Segment Start: Entries provided

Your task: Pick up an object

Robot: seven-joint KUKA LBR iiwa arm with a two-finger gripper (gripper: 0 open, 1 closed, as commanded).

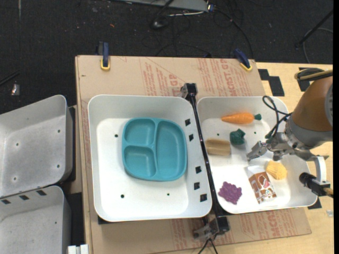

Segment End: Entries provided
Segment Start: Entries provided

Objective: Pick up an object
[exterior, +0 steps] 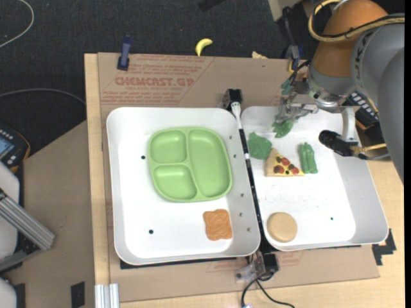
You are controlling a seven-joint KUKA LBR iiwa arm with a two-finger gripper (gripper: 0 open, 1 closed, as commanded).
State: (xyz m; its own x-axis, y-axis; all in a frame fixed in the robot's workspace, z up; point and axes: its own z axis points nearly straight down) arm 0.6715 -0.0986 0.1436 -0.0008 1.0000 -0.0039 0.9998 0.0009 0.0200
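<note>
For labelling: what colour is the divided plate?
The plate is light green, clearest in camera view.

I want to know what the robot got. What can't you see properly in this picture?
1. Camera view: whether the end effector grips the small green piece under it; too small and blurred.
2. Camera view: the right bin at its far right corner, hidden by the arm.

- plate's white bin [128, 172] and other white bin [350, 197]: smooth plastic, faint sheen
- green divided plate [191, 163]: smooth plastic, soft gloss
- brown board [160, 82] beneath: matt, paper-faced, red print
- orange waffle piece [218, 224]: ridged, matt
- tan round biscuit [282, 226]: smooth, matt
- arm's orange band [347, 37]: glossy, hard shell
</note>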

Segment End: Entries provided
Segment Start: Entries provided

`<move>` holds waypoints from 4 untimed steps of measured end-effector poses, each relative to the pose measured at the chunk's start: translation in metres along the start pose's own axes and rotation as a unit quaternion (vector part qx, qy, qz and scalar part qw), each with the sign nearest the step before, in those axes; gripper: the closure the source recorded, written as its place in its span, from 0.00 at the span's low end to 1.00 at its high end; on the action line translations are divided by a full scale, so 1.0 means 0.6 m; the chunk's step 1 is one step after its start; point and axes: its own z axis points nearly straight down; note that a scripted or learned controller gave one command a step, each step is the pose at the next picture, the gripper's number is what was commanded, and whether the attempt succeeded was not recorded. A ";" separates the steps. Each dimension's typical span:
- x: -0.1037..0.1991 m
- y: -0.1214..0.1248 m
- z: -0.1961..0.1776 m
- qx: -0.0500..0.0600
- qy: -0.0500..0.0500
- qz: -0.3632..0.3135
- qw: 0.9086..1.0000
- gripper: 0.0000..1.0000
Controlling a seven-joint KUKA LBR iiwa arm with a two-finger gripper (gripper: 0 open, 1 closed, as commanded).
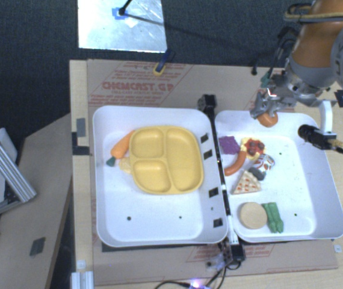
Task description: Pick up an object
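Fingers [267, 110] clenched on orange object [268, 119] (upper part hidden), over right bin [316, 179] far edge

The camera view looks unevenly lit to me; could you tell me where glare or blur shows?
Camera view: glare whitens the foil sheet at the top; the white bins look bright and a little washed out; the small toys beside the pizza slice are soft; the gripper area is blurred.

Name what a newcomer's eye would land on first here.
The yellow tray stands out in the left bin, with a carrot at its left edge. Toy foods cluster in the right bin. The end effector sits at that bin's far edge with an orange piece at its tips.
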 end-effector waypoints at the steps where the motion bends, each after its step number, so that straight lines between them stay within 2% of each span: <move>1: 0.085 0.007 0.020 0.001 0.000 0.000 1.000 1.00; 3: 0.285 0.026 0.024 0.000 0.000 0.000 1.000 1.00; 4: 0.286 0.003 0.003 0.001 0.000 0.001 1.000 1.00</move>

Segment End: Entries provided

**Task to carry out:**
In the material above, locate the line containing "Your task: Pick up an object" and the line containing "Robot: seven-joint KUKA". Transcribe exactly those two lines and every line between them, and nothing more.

**Output:**
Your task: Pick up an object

Robot: seven-joint KUKA LBR iiwa arm with a two-finger gripper (gripper: 0 open, 1 closed, as commanded).

The output contains nothing further.